# DIRECTIONS
Write out the data exactly, keeping every line.

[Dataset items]
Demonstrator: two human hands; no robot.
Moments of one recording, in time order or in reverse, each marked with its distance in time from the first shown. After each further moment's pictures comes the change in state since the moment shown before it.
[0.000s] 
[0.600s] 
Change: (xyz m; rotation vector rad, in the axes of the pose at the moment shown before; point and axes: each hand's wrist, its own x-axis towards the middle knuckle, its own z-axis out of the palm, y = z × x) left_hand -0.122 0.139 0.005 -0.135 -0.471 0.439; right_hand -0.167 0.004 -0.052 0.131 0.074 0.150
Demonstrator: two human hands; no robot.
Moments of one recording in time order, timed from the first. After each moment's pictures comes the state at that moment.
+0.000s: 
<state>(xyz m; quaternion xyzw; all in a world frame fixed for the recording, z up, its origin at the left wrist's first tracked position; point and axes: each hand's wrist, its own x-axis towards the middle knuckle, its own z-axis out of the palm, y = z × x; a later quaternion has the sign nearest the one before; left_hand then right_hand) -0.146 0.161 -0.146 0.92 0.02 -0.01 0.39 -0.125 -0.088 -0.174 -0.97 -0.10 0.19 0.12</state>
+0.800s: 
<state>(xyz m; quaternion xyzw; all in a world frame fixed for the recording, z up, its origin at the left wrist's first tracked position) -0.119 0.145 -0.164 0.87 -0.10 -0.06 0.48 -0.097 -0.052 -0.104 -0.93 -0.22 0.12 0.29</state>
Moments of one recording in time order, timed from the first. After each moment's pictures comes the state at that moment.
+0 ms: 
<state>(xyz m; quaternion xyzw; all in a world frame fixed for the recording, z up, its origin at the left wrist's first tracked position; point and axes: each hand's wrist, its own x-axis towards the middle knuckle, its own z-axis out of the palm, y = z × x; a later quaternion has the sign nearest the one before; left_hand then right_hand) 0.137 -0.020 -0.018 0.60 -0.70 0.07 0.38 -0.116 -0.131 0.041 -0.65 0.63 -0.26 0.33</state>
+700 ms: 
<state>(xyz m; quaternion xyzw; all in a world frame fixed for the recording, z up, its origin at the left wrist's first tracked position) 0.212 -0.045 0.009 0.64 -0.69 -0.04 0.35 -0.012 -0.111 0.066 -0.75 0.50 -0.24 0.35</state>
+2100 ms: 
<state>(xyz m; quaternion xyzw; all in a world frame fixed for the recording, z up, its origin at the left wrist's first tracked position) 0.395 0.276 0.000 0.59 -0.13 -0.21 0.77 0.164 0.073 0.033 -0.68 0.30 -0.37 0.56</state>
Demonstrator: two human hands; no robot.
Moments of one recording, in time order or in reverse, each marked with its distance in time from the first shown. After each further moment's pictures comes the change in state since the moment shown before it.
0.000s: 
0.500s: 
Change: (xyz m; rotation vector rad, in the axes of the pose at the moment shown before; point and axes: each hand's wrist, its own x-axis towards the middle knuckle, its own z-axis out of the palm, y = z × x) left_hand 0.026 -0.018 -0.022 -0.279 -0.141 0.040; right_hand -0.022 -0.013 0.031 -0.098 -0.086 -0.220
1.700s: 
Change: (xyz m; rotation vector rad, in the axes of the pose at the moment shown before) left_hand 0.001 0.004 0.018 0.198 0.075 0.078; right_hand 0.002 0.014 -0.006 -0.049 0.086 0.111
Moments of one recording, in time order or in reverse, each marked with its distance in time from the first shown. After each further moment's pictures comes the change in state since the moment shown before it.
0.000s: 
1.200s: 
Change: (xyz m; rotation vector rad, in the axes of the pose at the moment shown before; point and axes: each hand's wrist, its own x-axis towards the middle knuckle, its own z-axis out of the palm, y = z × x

# EXERCISE RESPONSE
Demonstrator: two human hands; no robot.
Moments of one recording, in time order or in reverse, each marked with its distance in time from the first shown. After each further moment's pictures comes the change in state since the moment shown before it.
[0.000s] 
[0.600s] 
Change: (xyz m; rotation vector rad, in the axes of the pose at the moment shown before; point and axes: each hand's wrist, its own x-axis towards the middle knuckle, its own z-axis out of the palm, y = z × x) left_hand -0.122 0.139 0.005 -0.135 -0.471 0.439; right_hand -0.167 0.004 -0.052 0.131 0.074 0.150
Demonstrator: two human hands; no robot.
Moments of one recording in time order, timed from the first. After each moment's pictures comes the state at that moment.
+0.000s: 
<state>(xyz m; quaternion xyzw; all in a world frame fixed for the recording, z up, its origin at the left wrist's first tracked position; point and axes: each hand's wrist, its own x-axis towards the middle knuckle, its own z-axis out of the palm, y = z × x; a later quaternion has the sign nearest the one before; left_hand then right_hand) -0.146 0.161 -0.146 0.92 0.02 -0.01 0.39 -0.125 -0.088 -0.174 -0.97 -0.10 0.19 0.12</state>
+0.800s: 
<state>(xyz m; quaternion xyzw; all in a world frame fixed for the recording, z up, its origin at the left wrist's first tracked position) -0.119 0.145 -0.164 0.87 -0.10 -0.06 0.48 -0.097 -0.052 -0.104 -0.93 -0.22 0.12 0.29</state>
Moments of one recording in time order, timed from the first. After each moment's pictures comes the state at that moment.
+0 ms: 
<state>(xyz m; quaternion xyzw; all in a world frame fixed for the recording, z up, its origin at the left wrist's first tracked position; point and axes: each hand's wrist, its own x-axis towards the middle knuckle, its own z-axis out of the palm, y = z × x; a later quaternion has the sign nearest the one before; left_hand then right_hand) 0.137 -0.020 -0.018 0.60 -0.70 0.07 0.38 -0.116 -0.131 0.041 -0.65 0.63 -0.26 0.33</state>
+700 ms: 
<state>(xyz m; quaternion xyzw; all in a world frame fixed for the recording, z up, its origin at the left wrist's first tracked position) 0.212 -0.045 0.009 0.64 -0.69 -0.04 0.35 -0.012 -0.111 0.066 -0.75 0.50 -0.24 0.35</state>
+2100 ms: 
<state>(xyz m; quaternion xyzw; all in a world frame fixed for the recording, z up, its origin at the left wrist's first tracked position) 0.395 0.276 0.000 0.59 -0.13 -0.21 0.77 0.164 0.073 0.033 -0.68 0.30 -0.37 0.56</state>
Demonstrator: two human hands; no robot.
Moments of one recording, in time order or in reverse, each marked with its distance in time from the first shown. After each further moment's pictures comes the change in state since the moment shown before it.
0.000s: 
0.500s: 
Change: (xyz m; rotation vector rad, in the axes of the pose at the moment shown before; point and axes: each hand's wrist, its own x-axis towards the middle knuckle, its own z-axis out of the palm, y = z × x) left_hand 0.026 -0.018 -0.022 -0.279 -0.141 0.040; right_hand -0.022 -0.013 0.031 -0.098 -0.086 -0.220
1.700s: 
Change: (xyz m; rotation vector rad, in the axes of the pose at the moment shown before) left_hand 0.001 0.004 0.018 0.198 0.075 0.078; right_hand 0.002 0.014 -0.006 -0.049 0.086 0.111
Moments of one recording, in time order or in reverse, each marked with its distance in time from the first shown. After each further moment's pictures comes the change in state since the moment shown before it.
0.000s: 
1.200s: 
Change: (xyz m; rotation vector rad, in the axes of the pose at the moment shown before; point and axes: each hand's wrist, its own x-axis towards the middle knuckle, its own z-axis out of the palm, y = z × x

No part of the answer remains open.